CS 440-540
Program 1
due May 30, 2008
The Program
For Program 1 you will write two modules of your Paxi compiler, the
scanner and the symbol table. In order to test your
program you will also write two test drivers which excercise
these modules.
The Scanner
The scanner will be written using flex or jflex. It
will recognize as a lexeme each of the keywords listed in the
Paxi Language Definition
and each of the symbols listed there except ' (single quote) and
" (double quote). It will return an integer token for
each of these lexemes.
Tokens can be chosen arbitrarily (but must be non-zero). They
must be given readable names which are defined as constants
(Java) or defined in a header file #included into your flex file
(C++).
Your scanner must also recognize:
- identifiers
action: return token (more will be added here in Program 2)
- literal integers
action: save the integer value in a variable and return a token
- quoted strings
action: remove quote marks, add to string list, and
return token
- single characters (enclosed in single quotes)
action: return token
- new line characters ('\n')
action: increment line counter
- comments
action: none
- white space (regular expression: [ \t])
action: ignore
- characters which do not match the lexical structure of Paxi
(regular expression: ".")
action: give error message and exit program.
The String List
Whenever a quoted string is recognized it is added (without quote
marks) to a string list. The string list must be kept in the
order in which the strings are found in the source file. I.e. when a
new string is found it is added to the end of the list.
The Symbol Table
The symbol table will be a hash table. The simplest hash
table organization ("separate chaining" for synonyms) will work well
here. The table's internal workings will not be visible
outside of the module in which it is defined. Access will be through
two operations: lookup and insert.
Lookup will take a character string as parameter, search
the symbol table and return a pointer to a symbol table entry if one
is found having that string as its (identifier) key. If no entry was
found lookup will return null.
Insert will create a new entry in the symbol table.
Before making the new entry it will first check to see if an entry
already exists with the same (identifier) key. If such already exists
insert will return a value indicating that it failed, otherwise it
will return a value indicating success.
Symbol table entries will have four fields:
The name field will hold the identifier. The type
field will hold value variable, array,
procedure, parameter, or local variable.
Size will be 1 in the case of a (scalar) variable, the array
length in the case of an array, and the number of formal parameters in
the case of a procedure. Location will be the address (data
store index) of a variable or array and the entry point (code store
index) for a procedure.
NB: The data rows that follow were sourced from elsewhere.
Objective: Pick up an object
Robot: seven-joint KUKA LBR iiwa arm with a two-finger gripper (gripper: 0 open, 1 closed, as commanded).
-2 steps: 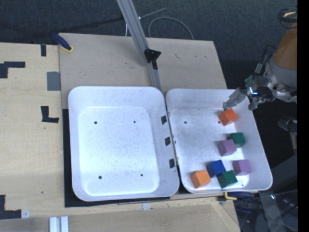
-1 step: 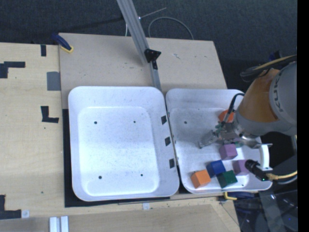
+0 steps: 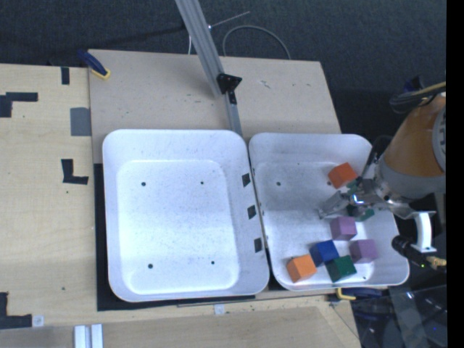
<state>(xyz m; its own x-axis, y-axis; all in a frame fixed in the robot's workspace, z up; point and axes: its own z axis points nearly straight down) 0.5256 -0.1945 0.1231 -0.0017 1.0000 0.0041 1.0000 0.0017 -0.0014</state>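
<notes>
Reaching step, by the look of it: low inside the right bin point(image 3: 290, 147), with the gripper point(image 3: 346, 203) hanging among the blocks and nothing visibly lifted. Cannot tell from this slant how the gripping parts stand, since metal, shadow and a teal scrap blur together there. Nearest candidates: an orange block point(image 3: 342, 173) just up and to the view's left of the gripper, and a purple block point(image 3: 344, 228) just below it, both lying on the bin floor. Likely calls next for settling squarely over one block, closing, then rising straight up to check the hold.

Small, matte cubes, apparently light, with flat faces that ought to pinch well. Farther toward the near rim, a tight cluster: a second purple block point(image 3: 363, 250), a blue block point(image 3: 325, 251), a green block point(image 3: 341, 268) and another orange block point(image 3: 301, 267), several touching, so harder to take singly. Left bin point(image 3: 174, 143) beside it on the worktop point(image 3: 159, 85).
</notes>
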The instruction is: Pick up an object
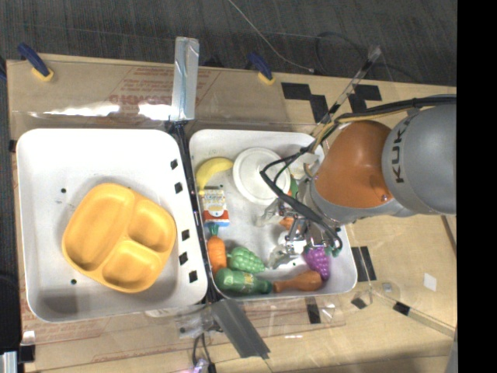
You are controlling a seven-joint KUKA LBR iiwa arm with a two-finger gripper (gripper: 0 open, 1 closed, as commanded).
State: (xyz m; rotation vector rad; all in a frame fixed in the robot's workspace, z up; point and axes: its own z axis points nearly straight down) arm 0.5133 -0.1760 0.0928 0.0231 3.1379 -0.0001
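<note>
purple grapes [318, 259] | right bin's near-right corner (beside the drumstick [299, 283])

Lighting: bright, even, overhead; no strong directional source evident.
Glare: white streaks on the clear tape [116, 109] along the cardboard behind the left bin [39, 208]; a sheen on the orange band [353, 169] of the arm.
Shadows: soft and short, under the yellow tray [118, 235] and beneath the arm in the right bin [256, 138].
Sharpness: moderate; small toys near the gripper [291, 243] read soft, fine detail lost.
Background: dark carpet [93, 6], underexposed, grainy.
</note>
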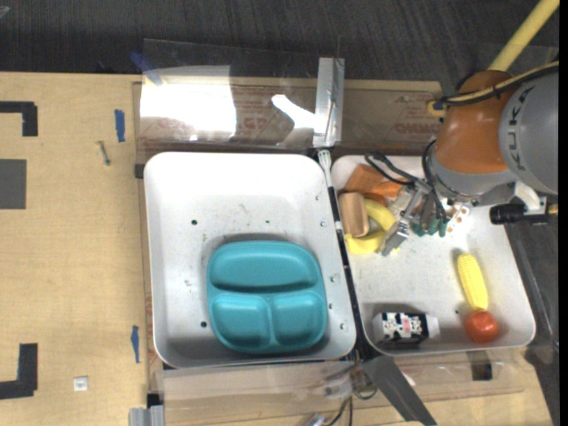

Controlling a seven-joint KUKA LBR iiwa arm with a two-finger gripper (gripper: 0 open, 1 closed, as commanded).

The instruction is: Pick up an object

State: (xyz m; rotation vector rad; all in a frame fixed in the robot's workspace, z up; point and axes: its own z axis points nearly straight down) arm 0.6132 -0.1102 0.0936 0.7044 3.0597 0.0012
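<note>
Desk (62, 238): pale wood surface carrying two shallow white bins side by side.

Left bin (177, 193): holds one teal divided tray (266, 295), lying flat toward the near side, three compartments facing up.

Right bin (417, 282): holds several small items.
- Yellow banana (368, 229), at the far left corner, partly under the arm's tooling.
- Tan bread-like roll (353, 213), just beside the banana, against the bin's left wall.
- Orange piece (373, 183), at the far left corner, behind the roll; its kind cannot be told.
- Corn cob (471, 278), yellow, lying lengthwise toward the right side.
- Red tomato-like ball (482, 325), just near of the cob, almost touching its end.
- Small dark bottle with a white label (405, 327), lying on its side along the near wall.

Arm (524, 140): grey with an orange band, reaching in from the right over the far part of the right bin.

Gripper (404, 224): tilted down toward the left, its tip low over the banana's right end. The fingers are a tangle of metal and cable at this angle; whether they are open or closed cannot be told, and nothing can be seen held between them.

Clear panel (231, 105): stands along the far edge of the left bin, catching glare.
</note>
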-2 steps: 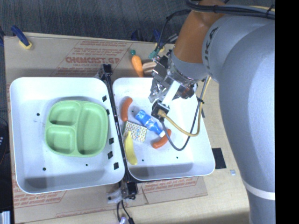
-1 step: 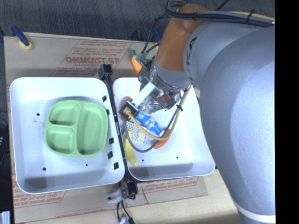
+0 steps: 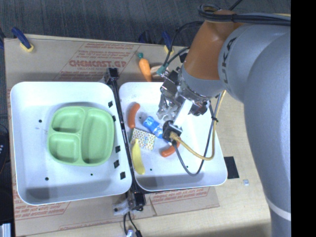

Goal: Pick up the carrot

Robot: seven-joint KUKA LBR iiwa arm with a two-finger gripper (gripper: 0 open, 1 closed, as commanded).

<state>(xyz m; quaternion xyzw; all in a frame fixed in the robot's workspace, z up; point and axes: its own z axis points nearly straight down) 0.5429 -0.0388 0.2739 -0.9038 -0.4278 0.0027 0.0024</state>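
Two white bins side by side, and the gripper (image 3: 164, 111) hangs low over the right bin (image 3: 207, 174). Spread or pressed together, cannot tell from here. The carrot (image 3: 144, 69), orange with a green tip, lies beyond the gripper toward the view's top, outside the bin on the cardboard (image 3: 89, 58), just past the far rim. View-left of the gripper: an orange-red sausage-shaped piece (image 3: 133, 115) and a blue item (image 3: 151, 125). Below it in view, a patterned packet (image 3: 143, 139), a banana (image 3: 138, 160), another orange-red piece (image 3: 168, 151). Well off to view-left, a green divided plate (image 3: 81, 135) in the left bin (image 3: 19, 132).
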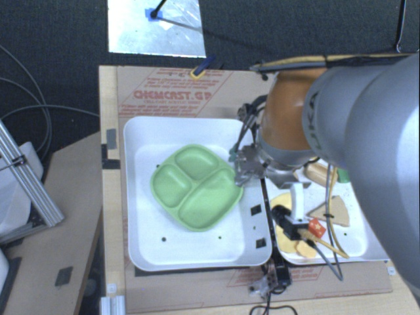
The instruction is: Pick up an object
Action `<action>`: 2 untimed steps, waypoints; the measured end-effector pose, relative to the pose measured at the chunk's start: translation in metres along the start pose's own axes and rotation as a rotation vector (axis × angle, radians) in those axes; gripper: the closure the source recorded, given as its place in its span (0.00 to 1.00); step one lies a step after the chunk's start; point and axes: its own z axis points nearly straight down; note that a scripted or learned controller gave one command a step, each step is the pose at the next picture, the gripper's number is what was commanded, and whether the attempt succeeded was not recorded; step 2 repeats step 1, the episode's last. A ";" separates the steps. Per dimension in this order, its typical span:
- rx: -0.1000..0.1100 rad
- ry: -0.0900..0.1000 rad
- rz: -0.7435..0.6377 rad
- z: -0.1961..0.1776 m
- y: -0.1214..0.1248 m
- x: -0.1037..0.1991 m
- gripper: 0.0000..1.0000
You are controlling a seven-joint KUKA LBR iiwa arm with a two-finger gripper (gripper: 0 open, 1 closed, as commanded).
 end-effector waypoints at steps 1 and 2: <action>0.011 0.003 -0.008 0.010 -0.052 0.037 1.00; 0.011 0.003 -0.008 0.010 -0.052 0.037 1.00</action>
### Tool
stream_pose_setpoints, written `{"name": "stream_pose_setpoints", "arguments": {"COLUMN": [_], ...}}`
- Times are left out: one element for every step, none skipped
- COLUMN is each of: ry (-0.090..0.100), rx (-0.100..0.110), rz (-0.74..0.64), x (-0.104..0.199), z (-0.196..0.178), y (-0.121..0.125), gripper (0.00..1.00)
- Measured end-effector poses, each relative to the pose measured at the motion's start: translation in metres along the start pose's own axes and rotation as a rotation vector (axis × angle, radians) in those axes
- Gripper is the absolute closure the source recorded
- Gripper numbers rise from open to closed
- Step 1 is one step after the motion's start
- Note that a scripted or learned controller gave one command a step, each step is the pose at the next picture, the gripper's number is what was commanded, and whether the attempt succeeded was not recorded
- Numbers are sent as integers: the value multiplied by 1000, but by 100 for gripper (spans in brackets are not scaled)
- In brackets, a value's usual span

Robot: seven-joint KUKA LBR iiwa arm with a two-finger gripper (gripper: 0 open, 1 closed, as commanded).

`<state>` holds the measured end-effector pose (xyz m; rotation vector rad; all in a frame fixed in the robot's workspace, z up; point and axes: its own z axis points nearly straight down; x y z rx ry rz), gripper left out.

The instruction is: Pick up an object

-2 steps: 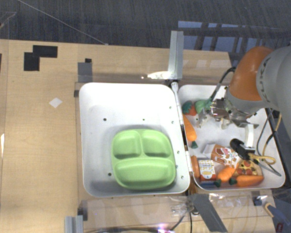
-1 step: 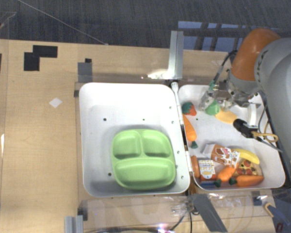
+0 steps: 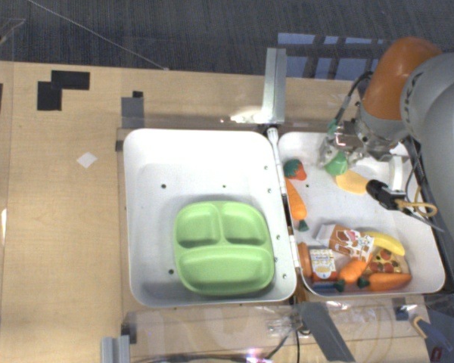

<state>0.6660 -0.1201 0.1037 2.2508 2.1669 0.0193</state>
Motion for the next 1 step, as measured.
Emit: {"name": "stream_pose_setpoints", "arguments": {"ry": [5], "rx": [14], "rz": [-7], "x": [92], "z": [-84], "y": [-13], "gripper": [100]}}
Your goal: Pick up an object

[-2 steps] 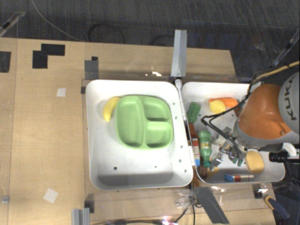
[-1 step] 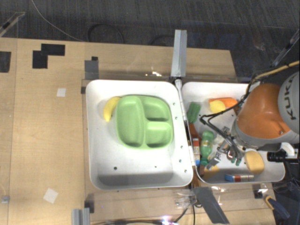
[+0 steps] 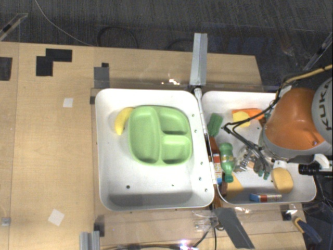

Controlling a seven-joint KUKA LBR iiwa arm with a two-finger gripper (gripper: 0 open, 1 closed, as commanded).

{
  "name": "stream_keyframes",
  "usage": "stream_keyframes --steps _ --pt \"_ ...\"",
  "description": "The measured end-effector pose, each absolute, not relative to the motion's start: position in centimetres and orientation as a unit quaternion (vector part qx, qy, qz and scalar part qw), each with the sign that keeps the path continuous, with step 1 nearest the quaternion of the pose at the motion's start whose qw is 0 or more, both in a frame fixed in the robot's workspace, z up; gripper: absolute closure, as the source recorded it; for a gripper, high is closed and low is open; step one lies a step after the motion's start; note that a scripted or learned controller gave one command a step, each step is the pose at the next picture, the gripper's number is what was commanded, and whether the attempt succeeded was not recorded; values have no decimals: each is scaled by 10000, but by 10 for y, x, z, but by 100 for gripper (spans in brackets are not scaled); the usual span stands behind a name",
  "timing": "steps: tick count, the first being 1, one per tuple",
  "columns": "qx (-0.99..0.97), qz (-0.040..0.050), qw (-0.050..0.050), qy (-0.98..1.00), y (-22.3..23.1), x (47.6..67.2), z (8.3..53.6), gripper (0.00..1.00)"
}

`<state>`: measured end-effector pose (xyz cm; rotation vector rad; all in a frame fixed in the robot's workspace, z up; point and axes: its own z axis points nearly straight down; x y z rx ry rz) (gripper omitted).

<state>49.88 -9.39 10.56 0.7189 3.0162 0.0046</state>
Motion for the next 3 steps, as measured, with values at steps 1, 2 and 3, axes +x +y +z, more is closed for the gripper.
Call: stream_keyframes --steps 1,2,3 --pt "1733 6 97 9848 -99 536 225 100" --pt "515 -11 42 9987 -160 491 202 100" --pt "-1493 -9 43 9888 -192 555 183 100"
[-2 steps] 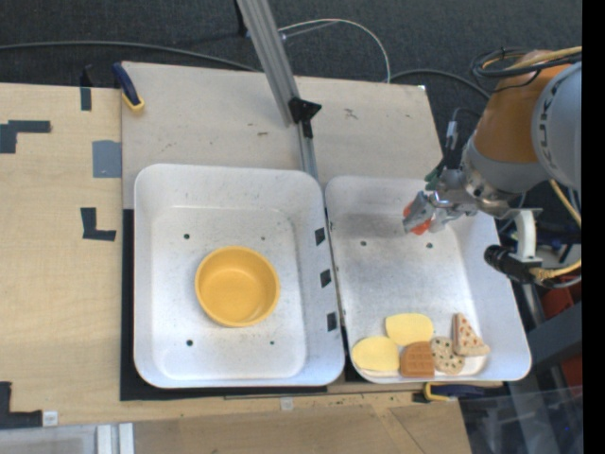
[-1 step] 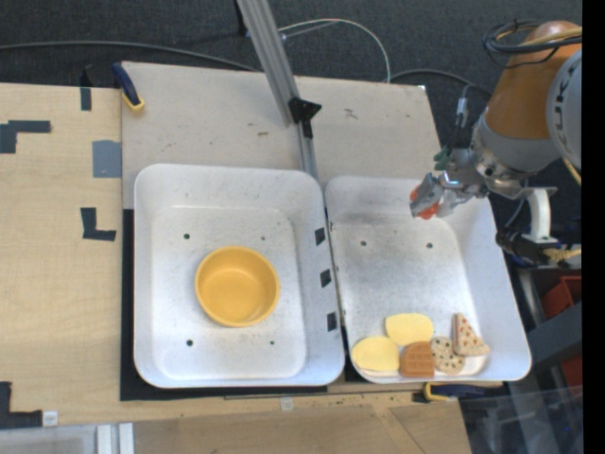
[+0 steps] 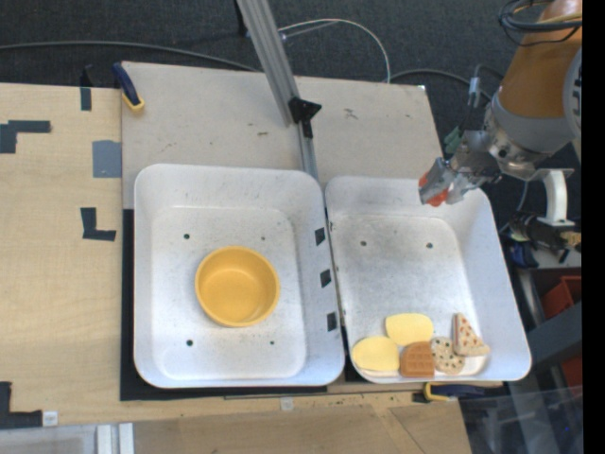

For Program 1 the size and location fields
will be set to 0 (this will be changed in later programs).
The Test Drivers
You will write a test driver to run your scanner and another to test
your symbol table functions.
For the first test driver (for your scanner),
you will write a program which calls the
scanner (yylex()) in a loop which terminates on end of input
(when yylex() returns 0). Each time yylex() returns a token your
program will print out the (integer) token value. If the token is
that for identifier, number, or string the program will also display
the recognized identifier, number, or string. After the program has
finished scanning the input it will display the entire string list.
The second test driver (for your symbol table)
will display a simple menu to the user with
three options: insert, lookup, and quit.
If the user chooses insert the program will accept an
identifier (character string) and type (as described above) and call
the symbol table's insert operation to make a new table entry. The
test program will display whether the insertion was successful or
not. If the user chooses lookup the program will accept an
identifier and attempt to find a symbol table entry for that entry.
If none is found a message to that effect will be displayed. If one
is found its four fields will be displayed. When the user chooses
quit the program will display the entire symbol
table, in a readable form, and then exit.
To Hand In
You will hand in your source code
and a terminal session using sample data to be provided later.